# Looking Dot.Net Job in SG



## mohansktrt

Hi Everybody, I've 4.5 years of experience in Software Development. I am working in reputed MNC company in Chennai. I am interest to migrate Singapore.

For Extra curriculum I've completed MCTS certification and PG Diploma in Cyber Security Ethical Hacking certifiaction from IMT B-School. 

I've contacts with some agencies. Agencies are told if i am available for FACE to FACE interview in SG they arrange the interviews. so I am planning to travel Singapore on April month for job search. 

Can some one please advice, April is the correct month for travel? or please recommend which month is better for job search.

Thanks in advance.


----------



## simonsays

My advice: there is no time called as good time for interviews.

If the market is good, generally January / Feb is a good time, as most people tender their resignation after receiving their bonusses / chinese new year benefits.

This year such practice seems a bit quite, though there are advertisements for vacancies as ever.

Most companies now prefer the candidate is here in presence for interviews, due to a flood of dubious candidates who failed to deliver.

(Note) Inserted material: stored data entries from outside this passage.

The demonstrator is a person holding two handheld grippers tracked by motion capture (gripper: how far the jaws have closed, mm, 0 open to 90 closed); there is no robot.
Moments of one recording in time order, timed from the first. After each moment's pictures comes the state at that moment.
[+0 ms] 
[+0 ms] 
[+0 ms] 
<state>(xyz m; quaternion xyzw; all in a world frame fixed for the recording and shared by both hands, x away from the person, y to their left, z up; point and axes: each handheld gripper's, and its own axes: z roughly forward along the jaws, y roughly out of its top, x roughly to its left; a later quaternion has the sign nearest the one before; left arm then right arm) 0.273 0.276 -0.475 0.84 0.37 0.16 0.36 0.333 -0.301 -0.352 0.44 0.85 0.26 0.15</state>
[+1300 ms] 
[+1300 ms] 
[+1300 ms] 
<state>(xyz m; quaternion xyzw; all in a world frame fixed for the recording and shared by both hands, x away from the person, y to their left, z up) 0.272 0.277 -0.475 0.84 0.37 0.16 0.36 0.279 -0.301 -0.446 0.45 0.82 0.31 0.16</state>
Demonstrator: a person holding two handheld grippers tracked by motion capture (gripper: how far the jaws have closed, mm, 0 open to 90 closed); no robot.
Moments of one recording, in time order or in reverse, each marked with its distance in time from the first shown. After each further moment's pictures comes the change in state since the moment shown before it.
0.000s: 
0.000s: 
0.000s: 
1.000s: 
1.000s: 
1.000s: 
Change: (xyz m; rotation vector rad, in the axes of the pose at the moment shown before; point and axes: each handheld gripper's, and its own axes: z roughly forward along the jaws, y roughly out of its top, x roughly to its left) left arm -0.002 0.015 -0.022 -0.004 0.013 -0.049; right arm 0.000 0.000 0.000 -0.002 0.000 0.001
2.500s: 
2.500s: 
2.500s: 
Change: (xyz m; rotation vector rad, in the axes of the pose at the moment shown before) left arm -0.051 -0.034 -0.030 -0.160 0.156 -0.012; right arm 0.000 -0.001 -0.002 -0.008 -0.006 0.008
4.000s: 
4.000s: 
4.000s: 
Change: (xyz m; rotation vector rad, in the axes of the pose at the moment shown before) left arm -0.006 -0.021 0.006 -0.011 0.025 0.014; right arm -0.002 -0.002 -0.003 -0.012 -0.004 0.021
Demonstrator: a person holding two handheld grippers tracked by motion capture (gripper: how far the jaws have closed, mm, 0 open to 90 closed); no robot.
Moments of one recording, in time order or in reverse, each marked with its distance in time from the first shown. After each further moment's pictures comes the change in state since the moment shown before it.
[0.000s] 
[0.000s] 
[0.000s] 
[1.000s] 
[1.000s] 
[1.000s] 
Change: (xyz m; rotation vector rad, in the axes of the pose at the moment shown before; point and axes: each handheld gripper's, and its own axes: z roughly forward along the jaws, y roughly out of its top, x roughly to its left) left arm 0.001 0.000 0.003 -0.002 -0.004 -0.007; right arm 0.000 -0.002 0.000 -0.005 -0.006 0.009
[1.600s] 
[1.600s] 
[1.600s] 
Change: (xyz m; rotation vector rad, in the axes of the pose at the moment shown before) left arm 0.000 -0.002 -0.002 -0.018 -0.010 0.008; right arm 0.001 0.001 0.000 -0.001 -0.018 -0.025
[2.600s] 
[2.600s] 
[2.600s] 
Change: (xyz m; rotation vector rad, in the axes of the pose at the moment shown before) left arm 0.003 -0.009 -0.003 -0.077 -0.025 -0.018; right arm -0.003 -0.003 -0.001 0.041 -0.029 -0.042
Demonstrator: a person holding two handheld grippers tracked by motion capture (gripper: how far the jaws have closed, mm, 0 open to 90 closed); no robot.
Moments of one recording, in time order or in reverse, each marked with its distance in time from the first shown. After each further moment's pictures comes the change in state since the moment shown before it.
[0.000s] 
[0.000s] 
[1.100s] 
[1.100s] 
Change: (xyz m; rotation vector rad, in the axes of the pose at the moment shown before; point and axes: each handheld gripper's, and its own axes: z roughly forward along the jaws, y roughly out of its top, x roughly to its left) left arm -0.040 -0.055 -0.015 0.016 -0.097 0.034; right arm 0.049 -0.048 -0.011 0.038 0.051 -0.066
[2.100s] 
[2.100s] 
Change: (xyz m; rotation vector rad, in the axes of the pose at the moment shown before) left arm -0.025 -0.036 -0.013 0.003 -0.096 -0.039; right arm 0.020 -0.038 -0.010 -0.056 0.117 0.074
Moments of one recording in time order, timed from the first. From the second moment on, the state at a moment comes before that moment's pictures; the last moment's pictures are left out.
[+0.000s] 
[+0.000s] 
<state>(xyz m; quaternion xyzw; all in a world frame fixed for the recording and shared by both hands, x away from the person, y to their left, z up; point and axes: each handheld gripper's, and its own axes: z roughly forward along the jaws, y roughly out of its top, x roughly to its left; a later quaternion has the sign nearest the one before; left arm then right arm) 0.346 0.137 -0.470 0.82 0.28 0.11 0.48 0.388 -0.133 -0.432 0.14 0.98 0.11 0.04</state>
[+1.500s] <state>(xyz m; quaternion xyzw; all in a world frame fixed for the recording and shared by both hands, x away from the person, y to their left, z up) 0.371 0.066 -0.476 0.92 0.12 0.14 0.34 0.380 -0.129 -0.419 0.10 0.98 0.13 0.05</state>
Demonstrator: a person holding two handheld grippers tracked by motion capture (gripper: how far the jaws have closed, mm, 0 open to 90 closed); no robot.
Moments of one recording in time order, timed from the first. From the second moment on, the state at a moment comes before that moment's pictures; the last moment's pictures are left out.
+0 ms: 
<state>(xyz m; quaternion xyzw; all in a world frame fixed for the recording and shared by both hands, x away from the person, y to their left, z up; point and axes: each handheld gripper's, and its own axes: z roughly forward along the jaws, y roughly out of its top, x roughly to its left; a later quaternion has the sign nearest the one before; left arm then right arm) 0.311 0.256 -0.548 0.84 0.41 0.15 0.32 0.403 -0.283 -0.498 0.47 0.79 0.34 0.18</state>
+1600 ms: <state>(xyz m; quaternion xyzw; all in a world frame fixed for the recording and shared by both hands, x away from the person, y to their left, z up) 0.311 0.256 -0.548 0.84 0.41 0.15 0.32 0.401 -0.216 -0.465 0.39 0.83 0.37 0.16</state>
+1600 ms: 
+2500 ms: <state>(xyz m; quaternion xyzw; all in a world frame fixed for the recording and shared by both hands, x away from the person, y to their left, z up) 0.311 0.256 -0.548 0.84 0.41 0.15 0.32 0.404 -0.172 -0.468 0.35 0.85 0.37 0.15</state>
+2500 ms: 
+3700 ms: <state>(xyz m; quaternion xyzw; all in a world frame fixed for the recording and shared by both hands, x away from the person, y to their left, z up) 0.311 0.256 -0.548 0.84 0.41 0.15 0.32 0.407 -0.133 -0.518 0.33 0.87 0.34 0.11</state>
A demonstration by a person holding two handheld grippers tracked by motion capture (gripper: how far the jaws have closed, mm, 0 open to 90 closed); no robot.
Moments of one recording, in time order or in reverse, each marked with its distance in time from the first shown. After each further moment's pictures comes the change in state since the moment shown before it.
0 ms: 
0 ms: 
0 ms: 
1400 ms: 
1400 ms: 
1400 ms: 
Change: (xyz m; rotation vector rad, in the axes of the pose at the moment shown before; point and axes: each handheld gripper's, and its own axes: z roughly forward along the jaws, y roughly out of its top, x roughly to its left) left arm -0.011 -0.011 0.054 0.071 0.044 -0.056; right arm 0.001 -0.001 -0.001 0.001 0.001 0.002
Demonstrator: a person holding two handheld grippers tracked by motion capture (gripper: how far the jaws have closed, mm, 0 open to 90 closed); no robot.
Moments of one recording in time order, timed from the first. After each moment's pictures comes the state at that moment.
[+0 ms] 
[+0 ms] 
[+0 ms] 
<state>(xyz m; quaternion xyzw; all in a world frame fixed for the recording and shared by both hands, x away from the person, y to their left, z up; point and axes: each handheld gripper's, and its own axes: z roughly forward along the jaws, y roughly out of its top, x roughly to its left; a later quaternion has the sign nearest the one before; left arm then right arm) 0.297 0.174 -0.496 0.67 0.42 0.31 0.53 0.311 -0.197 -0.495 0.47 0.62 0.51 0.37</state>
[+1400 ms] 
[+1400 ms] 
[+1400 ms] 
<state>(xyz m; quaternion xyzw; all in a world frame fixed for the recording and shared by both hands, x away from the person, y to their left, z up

Try to work with reputed and international agencies, as they will ensure you dont waste your time. Small time operators will hook you and hold and possess you till you exhaust yourself, and generally, small time operators will demand agency fees. Larger companies dont charge agency fee.

Hope this helps.

Cheers


----------



## nomad4ever

Great advice, *ecureilx*. Coming in person always beats application from far away. These days there are plenty of duds, applying for 10-20 different jobs at the same time, so employers generally like candidates who are in town, even better with PR already.


----------



## 83.giggles

i agree with ecureilx. there is no good month to find a job as it is relatively the same every month. 

i think that you should just come down in april for the interview better then not coming at all. before your interview with that particular company try looking for other job vacancy in other companies and set your interview in april as well. by doing so, you are able to fully utilize your time here with many interviews already lined up. increase your chances of getting hired.


----------



## 83.giggles

ohh. i forgot to mention. try checking out websites such as mocca, jobsdb, 88db, sgclassifieds, singapore.gumtree.sg.

they may have some job vacancy or recruitment agents you can go to.


----------